[What you are asked to do] Could you output every record again, exactly as given?

Collected data
Content starts
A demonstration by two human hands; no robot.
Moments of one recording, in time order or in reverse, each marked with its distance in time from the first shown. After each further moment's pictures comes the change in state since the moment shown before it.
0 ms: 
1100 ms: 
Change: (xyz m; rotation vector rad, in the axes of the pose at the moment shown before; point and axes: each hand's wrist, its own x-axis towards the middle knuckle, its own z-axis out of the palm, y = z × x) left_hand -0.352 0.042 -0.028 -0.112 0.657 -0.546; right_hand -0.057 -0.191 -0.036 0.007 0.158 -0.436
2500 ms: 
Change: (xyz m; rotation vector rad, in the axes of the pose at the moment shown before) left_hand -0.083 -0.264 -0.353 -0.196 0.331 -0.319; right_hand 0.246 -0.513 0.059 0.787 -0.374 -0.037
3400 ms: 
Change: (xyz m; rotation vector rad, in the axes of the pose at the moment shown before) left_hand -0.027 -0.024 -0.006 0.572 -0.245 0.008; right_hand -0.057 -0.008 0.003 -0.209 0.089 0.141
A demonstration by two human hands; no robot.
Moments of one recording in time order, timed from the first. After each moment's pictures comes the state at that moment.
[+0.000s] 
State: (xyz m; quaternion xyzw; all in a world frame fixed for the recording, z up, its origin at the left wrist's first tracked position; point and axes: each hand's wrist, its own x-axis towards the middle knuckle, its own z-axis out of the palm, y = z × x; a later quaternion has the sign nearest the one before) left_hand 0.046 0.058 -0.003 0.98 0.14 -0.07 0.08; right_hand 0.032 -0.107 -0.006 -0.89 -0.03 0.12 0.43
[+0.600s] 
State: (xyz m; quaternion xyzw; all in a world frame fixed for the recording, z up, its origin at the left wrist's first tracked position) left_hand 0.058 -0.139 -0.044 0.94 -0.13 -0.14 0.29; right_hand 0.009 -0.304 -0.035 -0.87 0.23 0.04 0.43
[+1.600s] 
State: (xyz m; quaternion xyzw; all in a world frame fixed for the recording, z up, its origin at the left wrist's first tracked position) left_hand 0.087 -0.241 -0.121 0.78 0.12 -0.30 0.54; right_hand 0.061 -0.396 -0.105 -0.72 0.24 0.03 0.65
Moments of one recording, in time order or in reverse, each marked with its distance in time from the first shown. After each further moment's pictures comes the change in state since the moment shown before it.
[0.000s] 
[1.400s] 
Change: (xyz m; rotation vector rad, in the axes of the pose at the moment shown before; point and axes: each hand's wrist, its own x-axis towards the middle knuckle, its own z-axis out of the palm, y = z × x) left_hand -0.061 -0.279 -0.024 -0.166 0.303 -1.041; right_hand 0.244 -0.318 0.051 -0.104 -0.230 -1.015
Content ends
[Written reply]
A demonstration by two human hands; no robot.
Moments of one recording, in time order or in reverse, each marked with its distance in time from the first shown. After each further moment's pictures comes the change in state since the moment shown before it.
0 ms: 
1100 ms: 
Change: (xyz m; rotation vector rad, in the axes of the pose at the moment shown before; point and axes: each hand's wrist, its own x-axis towards the middle knuckle, its own z-axis out of the palm, y = z × x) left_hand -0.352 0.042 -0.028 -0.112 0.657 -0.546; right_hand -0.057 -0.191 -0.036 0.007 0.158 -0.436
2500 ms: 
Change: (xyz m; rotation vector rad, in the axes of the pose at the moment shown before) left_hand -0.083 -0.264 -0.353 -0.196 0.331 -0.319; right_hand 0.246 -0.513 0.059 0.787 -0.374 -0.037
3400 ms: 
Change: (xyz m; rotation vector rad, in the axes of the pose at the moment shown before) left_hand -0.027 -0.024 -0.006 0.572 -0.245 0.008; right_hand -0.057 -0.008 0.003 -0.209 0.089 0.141
A demonstration by two human hands; no robot.
Moments of one recording in time order, timed from the first. After each moment's pictures comes the state at that moment.
[+0.000s] 
State: (xyz m; quaternion xyzw; all in a world frame fixed for the recording, z up, its origin at the left wrist's first tracked position; point and axes: each hand's wrist, its own x-axis towards the middle knuckle, its own z-axis out of the palm, y = z × x; a later quaternion has the sign nearest the one before) left_hand 0.046 0.058 -0.003 0.98 0.14 -0.07 0.08; right_hand 0.032 -0.107 -0.006 -0.89 -0.03 0.12 0.43
[+0.600s] 
State: (xyz m; quaternion xyzw; all in a world frame fixed for the recording, z up, its origin at the left wrist's first tracked position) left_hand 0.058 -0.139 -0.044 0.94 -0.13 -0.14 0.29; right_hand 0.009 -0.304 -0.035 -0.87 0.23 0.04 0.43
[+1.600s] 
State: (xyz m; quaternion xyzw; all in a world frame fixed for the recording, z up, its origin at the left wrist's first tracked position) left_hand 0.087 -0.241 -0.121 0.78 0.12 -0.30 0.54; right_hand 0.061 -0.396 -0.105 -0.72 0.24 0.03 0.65
Moments of one recording, in time order or in reverse, each marked with its distance in time from the first shown. After each further moment's pictures comes the change in state since the moment shown before it.
[0.000s] 
[1.400s] 
Change: (xyz m; rotation vector rad, in the axes of the pose at the moment shown before; point and axes: each hand's wrist, its own x-axis towards the middle knuckle, its own z-axis out of the palm, y = z × x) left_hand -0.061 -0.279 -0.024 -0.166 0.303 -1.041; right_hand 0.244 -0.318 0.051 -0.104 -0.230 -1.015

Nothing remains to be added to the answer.